▶ ACTION ITEM
Where does the word "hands" show up in the records? Copy every line that holds it.

....

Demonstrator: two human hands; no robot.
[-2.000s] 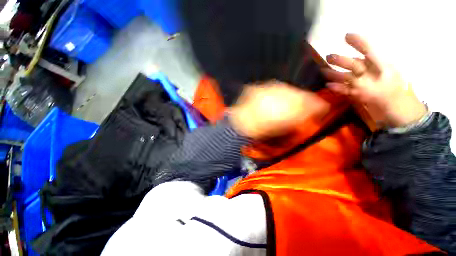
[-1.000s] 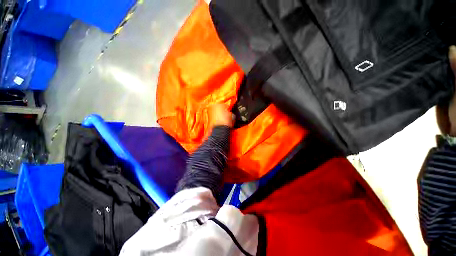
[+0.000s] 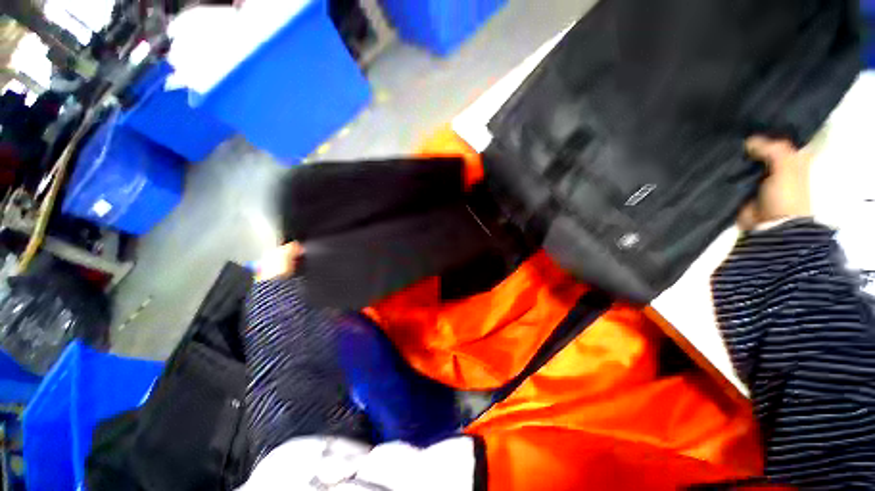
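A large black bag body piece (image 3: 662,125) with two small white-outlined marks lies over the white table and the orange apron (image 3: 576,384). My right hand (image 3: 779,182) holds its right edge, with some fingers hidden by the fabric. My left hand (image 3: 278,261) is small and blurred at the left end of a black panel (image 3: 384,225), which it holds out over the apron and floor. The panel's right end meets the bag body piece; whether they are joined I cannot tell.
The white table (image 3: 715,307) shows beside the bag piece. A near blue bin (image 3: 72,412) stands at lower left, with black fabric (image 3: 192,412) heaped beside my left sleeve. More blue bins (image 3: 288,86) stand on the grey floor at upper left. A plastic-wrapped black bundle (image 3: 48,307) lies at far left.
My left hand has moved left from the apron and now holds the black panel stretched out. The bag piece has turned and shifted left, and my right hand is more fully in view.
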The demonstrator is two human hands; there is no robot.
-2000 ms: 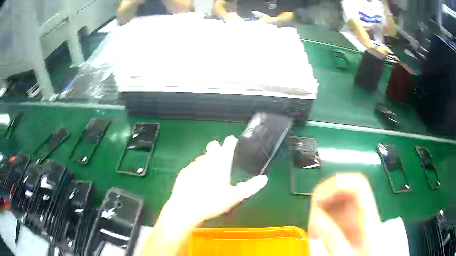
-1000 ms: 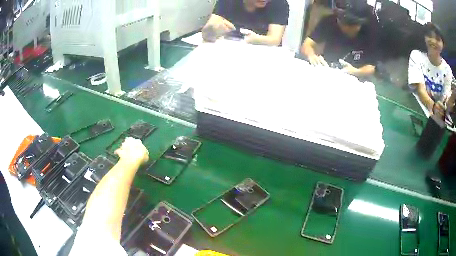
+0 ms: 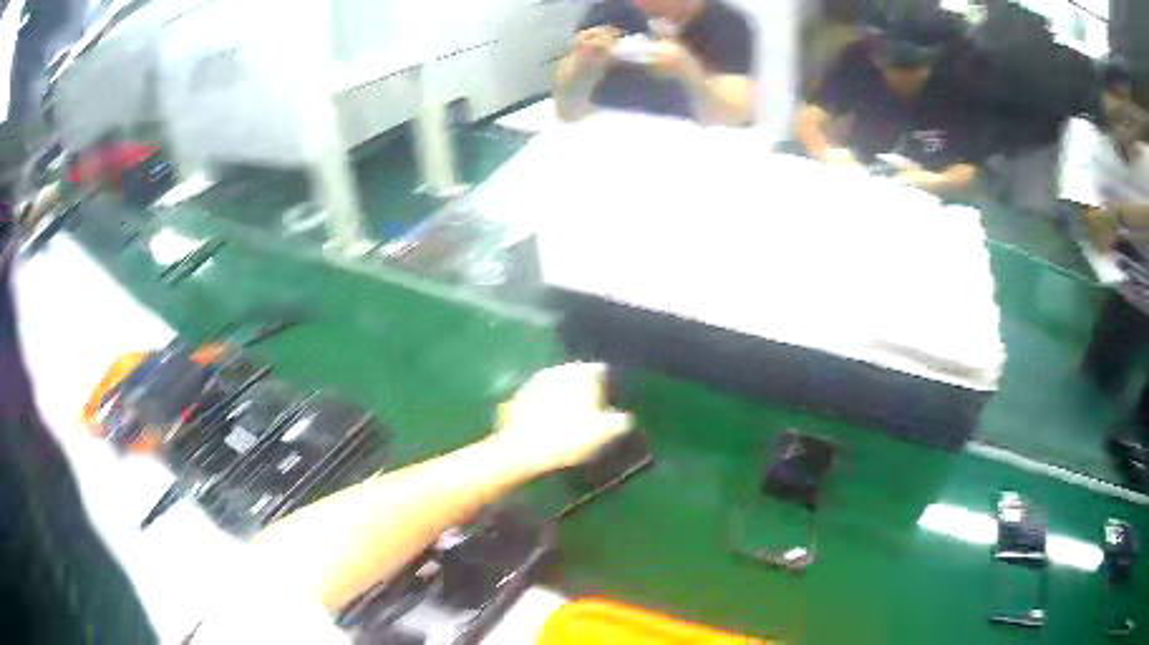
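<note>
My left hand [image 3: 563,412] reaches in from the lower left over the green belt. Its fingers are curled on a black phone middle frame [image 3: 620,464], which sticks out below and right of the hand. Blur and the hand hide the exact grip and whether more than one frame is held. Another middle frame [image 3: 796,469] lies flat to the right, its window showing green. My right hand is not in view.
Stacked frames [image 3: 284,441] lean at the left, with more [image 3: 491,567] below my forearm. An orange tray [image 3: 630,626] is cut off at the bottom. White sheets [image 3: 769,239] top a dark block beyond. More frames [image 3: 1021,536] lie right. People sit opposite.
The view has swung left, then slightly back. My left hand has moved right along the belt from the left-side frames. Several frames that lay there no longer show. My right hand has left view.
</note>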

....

▶ TASK OUTPUT
Demonstrator: two human hands; no robot.
The demonstrator is two human hands; there is no robot.

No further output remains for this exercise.